A Russian Defence Ministry statement said the Ocean-24 exercise spanned the Pacific and Arctic oceans, the Mediterranean, Caspian and Baltic seas and involved more than 400 warships, submarines and support vessels, more than 120 planes and helicopters, and more than 90,000 troops.

In July, Russian and Chinese warplanes were intercepted off the coast of Alaska by US and Canadian fighters, marking the first time strategic bombers from the two countries have operated together near North America.

On the Pacific front this week China conducted drills that encircled Taiwan, just days after the democratic island marked its National Day. The Chinese military said the drills included a “key port blockade”, severing Taiwan’s maritime lifeline for imports of trade, food and energy.
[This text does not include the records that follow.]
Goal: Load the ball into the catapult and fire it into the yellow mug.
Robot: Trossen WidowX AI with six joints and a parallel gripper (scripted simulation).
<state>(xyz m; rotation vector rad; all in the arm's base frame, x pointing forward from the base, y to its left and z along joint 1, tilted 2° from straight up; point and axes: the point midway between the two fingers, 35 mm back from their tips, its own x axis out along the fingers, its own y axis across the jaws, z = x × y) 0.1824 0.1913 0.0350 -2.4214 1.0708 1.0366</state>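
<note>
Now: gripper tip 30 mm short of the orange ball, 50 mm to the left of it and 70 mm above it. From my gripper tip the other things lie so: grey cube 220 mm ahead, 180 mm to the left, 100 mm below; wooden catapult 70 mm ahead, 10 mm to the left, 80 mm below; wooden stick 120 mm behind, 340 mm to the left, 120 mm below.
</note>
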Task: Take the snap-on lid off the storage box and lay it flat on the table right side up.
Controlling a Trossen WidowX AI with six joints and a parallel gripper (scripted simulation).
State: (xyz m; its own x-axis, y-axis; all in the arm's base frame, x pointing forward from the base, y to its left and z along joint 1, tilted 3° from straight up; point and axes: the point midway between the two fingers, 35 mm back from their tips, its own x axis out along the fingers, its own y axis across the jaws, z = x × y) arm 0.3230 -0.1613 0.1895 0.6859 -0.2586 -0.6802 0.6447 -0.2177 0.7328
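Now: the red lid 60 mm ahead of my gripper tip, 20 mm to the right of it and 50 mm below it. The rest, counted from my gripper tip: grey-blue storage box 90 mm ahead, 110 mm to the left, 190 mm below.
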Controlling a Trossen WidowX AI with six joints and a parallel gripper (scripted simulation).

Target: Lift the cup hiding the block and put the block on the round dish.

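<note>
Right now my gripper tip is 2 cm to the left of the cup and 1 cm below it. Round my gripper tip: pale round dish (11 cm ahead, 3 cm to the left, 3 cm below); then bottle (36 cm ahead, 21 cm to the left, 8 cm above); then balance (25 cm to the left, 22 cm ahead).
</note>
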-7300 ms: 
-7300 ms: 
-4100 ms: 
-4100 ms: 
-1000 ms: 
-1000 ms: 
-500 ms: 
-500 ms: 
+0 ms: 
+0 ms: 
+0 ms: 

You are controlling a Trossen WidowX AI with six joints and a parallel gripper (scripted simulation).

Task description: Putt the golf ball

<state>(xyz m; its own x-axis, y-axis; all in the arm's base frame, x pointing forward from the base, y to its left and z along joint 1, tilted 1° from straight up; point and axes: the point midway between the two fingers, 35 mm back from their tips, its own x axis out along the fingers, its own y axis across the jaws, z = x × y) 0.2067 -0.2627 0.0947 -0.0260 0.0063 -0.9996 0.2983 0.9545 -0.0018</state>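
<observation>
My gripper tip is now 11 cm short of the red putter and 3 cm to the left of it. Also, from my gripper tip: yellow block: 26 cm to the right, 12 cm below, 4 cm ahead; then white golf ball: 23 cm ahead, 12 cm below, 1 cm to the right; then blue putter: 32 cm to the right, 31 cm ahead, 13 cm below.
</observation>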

And, again, a Chinese ship has sideswiped a Philippine vessel in the South China Sea, as Beijing aggressively pursues its illegal annexation of waters far from its shores.

Anyone looking at what’s happening in the world and our region at the moment should be able to read the signs of the times. Australia should be urgently developing the capability to defend itself, understanding that the US is not going to be able to carry us as well as everyone else.

Yet we move with sloth-like steps in a world that appears to have hit fast forward on the clash of civilisations.